The problem :: Look through the entries that follow and return each line that has the string "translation".

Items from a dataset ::
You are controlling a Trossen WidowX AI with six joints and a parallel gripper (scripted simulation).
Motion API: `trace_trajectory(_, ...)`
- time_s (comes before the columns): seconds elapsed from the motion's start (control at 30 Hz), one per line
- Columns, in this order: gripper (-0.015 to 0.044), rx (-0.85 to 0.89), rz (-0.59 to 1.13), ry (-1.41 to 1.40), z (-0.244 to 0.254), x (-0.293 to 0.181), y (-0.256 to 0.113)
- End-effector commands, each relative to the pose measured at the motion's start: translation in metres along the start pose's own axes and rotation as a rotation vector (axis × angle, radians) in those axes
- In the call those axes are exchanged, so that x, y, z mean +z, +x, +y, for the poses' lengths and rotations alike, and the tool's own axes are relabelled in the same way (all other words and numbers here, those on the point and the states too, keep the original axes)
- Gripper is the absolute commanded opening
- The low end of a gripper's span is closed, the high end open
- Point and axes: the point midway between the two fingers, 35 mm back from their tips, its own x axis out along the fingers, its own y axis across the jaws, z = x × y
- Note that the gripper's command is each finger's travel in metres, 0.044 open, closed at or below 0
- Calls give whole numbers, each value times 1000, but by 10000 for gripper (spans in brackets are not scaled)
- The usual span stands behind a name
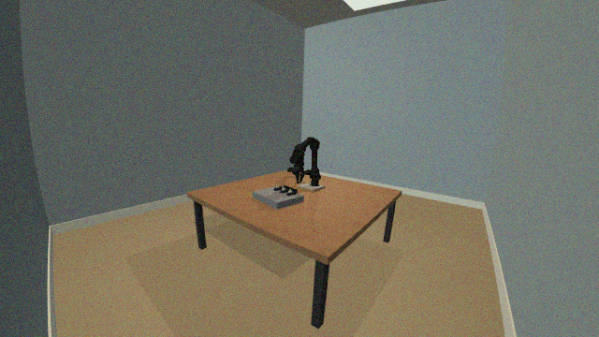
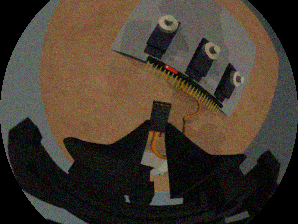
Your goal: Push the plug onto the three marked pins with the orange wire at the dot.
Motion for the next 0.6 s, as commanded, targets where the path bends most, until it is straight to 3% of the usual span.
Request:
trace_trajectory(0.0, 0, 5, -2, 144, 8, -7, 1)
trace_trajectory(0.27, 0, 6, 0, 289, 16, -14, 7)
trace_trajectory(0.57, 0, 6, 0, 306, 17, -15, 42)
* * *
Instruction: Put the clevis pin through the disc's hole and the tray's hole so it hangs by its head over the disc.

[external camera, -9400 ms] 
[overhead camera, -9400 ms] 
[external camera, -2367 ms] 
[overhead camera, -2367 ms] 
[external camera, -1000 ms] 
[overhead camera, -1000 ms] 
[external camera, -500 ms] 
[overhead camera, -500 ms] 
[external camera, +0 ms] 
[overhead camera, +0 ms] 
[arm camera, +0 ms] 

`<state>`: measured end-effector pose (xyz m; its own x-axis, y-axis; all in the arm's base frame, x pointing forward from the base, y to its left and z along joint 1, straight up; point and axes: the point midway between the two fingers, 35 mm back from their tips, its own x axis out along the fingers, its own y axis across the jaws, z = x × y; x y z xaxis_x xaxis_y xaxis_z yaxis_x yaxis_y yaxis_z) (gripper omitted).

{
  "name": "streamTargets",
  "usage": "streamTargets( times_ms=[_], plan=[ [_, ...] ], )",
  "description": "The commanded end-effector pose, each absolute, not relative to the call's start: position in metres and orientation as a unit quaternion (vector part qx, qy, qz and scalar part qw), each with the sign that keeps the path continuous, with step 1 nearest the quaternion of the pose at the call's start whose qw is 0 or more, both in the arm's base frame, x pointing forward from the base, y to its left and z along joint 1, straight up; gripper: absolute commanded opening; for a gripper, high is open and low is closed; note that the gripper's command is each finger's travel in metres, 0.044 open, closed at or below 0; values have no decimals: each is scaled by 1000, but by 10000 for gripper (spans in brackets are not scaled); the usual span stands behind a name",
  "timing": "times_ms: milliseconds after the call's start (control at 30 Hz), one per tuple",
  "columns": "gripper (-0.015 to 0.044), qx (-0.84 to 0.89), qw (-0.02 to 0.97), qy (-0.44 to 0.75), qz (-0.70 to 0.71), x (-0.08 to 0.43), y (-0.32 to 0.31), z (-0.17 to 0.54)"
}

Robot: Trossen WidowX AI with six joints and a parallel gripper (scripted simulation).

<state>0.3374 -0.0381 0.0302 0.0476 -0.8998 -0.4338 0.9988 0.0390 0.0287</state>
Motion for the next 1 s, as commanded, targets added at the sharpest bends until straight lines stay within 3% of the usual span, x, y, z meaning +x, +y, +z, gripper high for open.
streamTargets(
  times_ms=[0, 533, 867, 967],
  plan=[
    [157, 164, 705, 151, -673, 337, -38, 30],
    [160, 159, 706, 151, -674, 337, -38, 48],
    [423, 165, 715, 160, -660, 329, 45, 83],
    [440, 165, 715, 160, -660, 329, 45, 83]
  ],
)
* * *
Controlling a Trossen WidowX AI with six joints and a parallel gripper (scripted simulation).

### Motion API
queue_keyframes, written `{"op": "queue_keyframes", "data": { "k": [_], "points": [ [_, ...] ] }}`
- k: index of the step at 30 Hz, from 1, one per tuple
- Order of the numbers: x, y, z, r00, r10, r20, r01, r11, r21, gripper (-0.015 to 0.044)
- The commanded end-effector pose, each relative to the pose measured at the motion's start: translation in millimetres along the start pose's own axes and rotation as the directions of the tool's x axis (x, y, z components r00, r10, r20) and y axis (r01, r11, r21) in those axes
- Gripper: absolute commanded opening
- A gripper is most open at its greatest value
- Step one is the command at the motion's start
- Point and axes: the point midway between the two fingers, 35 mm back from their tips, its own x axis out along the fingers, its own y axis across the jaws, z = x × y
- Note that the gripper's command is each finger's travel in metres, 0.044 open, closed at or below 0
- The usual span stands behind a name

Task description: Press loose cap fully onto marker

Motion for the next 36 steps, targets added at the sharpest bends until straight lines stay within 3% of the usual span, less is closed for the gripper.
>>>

Written answer ::
- End-effector commands, each relative to the pose measured at the motion's start: translation in metres along the start pose's own axes and rotation as a rotation vector (axis × angle, radians) in those axes
- The commanded end-effector pose, each relative to the pose measured at the motion's start: translation in millimetres along the start pose's own axes and rotation as the directions of the tool's x axis (x, y, z components r00, r10, r20) and y axis (r01, r11, r21) in those axes

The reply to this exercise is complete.